> DIRECTIONS FOR THIS TASK
Each record below is to be retyped exactly, with its pictures omitted.

━━ DATA FOR THE TASK ━━

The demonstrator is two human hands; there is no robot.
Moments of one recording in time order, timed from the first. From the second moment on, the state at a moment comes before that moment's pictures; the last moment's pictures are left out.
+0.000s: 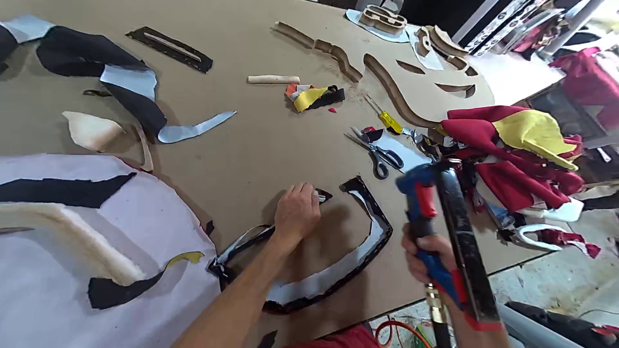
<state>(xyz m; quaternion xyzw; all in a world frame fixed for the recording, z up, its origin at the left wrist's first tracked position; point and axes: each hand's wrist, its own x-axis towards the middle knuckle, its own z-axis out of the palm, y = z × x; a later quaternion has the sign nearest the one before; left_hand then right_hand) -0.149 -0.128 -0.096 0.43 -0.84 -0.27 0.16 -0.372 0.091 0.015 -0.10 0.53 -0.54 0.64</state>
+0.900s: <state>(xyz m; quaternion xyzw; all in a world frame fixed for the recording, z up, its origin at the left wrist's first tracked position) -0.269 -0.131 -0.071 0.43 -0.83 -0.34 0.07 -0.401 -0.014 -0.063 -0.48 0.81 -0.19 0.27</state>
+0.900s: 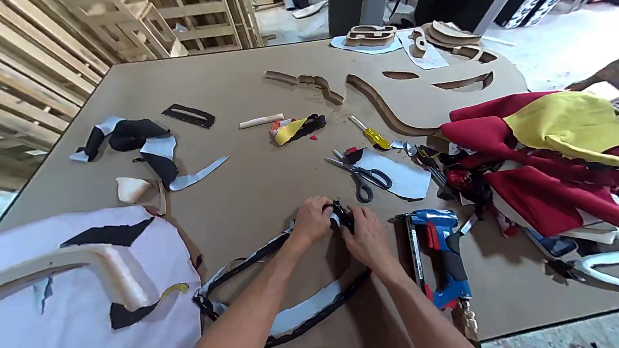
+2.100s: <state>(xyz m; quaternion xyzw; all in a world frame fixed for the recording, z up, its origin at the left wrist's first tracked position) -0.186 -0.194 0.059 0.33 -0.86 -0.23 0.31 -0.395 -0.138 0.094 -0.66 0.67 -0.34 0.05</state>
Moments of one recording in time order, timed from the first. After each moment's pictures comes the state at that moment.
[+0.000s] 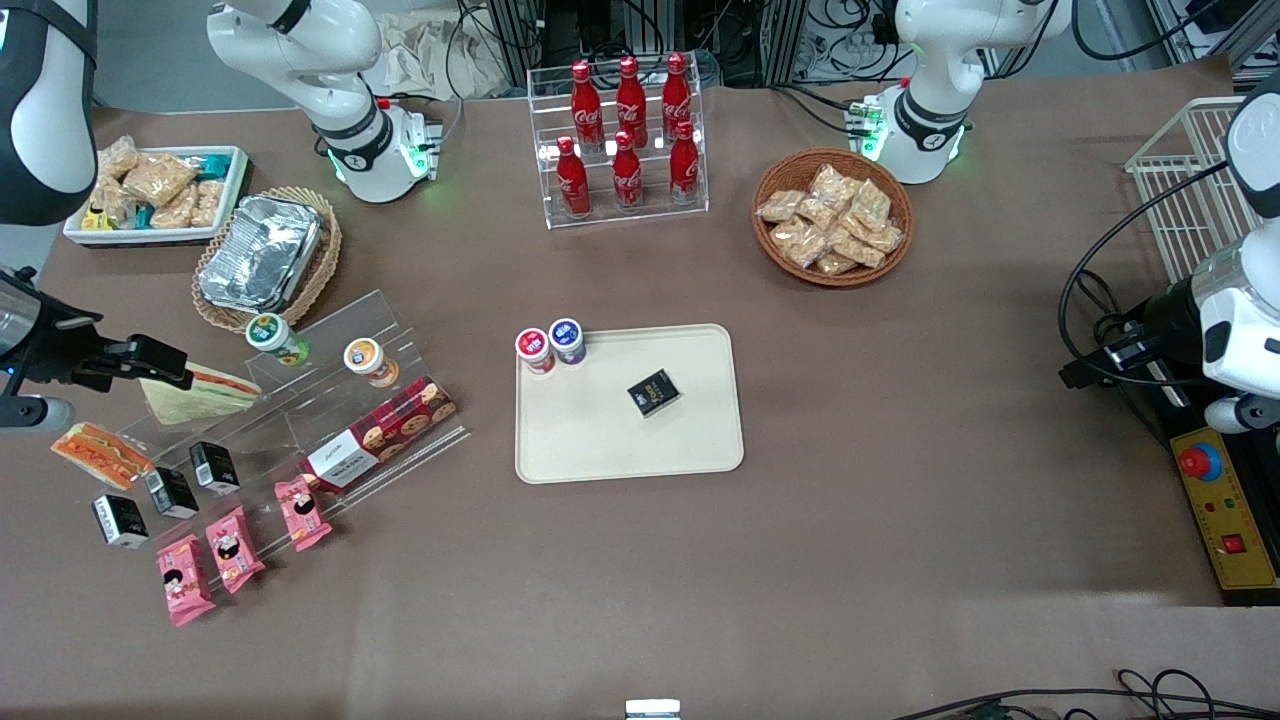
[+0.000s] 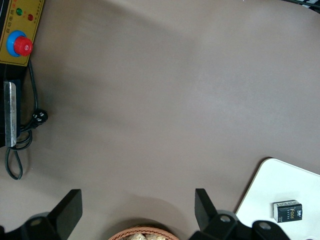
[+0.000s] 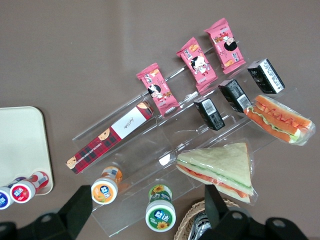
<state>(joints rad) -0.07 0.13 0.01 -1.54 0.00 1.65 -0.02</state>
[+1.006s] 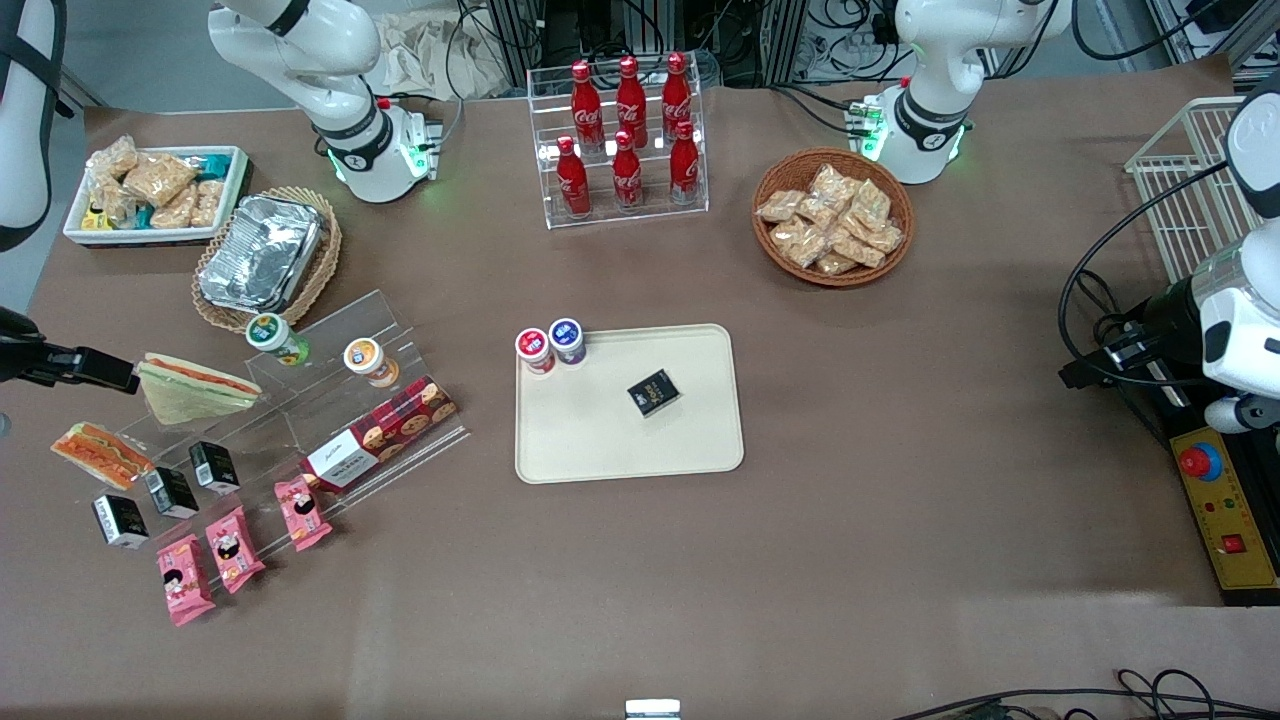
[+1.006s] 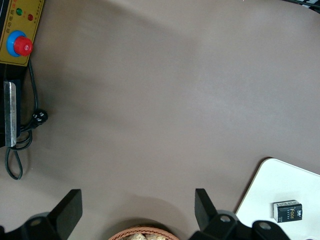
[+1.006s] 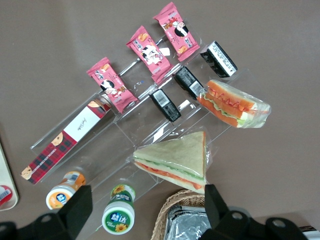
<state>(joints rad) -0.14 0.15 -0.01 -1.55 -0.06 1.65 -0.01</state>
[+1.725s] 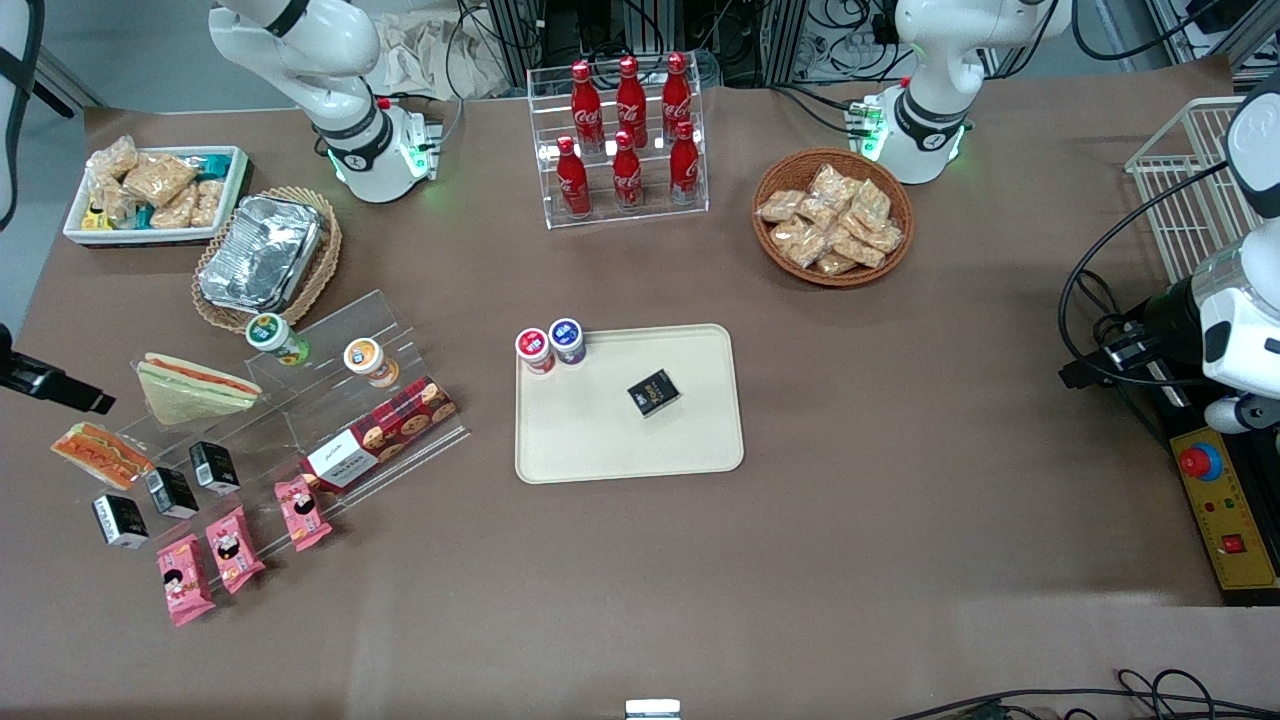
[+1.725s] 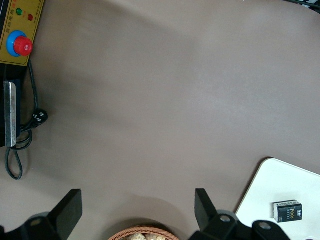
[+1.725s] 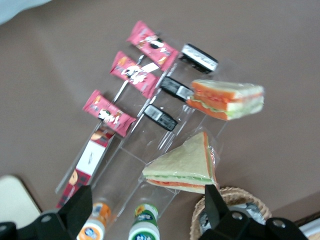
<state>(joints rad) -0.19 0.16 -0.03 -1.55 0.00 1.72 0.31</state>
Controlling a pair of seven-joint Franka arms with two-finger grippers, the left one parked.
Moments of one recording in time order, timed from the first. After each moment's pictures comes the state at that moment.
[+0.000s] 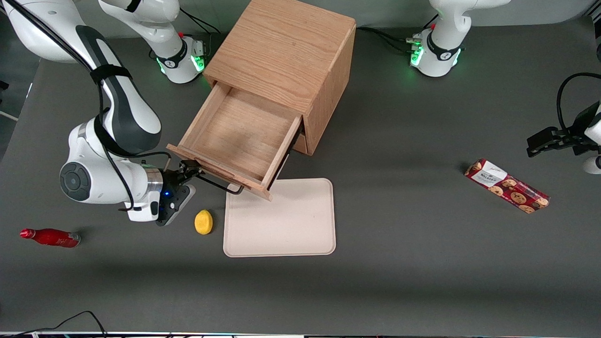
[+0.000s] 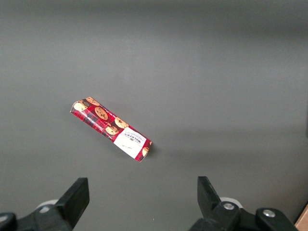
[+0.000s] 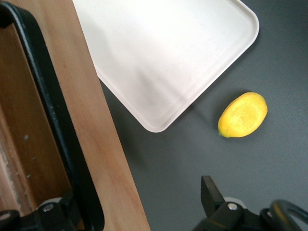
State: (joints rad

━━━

> ANSWER BOX
The demonstrator is two human hands; there is no robot.
Moments of one recording in time order, timed from the first. From the second moment on, the state at a moment comes before that moment's pictures; the last moment's pictures are left out.
+0.000s: 
<state>(xyz m; quaternion xyzw; all in a world frame fixed for the recording, z up, its origin at the left wrist's first tracked position; point and axes: each hand's wrist, its own x-axis towards the middle knuckle, its own z-axis out of the palm, y = z × x; a later quaternion has the sign nearest the one before; left_hand then right_hand) -0.149 -0.128 -0.096 0.43 -0.84 -0.27 0.16 -0.372 0.091 0.015 -0.10 0.53 -0.54 0.64</state>
+0.900s: <state>(xyz m; quaternion xyzw; all in a world frame fixed for the recording, z up, its origin at the left wrist's first tracked position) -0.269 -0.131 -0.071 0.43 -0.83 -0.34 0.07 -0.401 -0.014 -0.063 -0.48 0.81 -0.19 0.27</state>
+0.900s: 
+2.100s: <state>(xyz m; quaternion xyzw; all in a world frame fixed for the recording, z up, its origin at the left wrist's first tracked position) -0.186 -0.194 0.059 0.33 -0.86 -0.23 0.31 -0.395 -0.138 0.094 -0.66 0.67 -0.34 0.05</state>
Moments of one recording in time order, timed from the first. After each moment's pictures comes the state at that moment.
[+0.000s] 
[+0.000s] 
[+0.000s] 
<state>(joints rad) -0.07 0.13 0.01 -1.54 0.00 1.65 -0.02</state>
[+1.006s] 
[+1.006s] 
[+1.006s] 
<state>(joints rad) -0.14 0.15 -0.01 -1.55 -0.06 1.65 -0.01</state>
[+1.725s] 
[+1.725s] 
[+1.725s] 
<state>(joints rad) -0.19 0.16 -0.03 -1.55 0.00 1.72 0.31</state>
Controlling a pair of seven-joint Franka arms with two-finger grippers, the left one parked.
Moments of one recording in time order, timed from the first. After each moment's pictures comes the state at that moment.
[+0.000s] 
[+0.000s] 
[+0.000s] 
State: (joints rad

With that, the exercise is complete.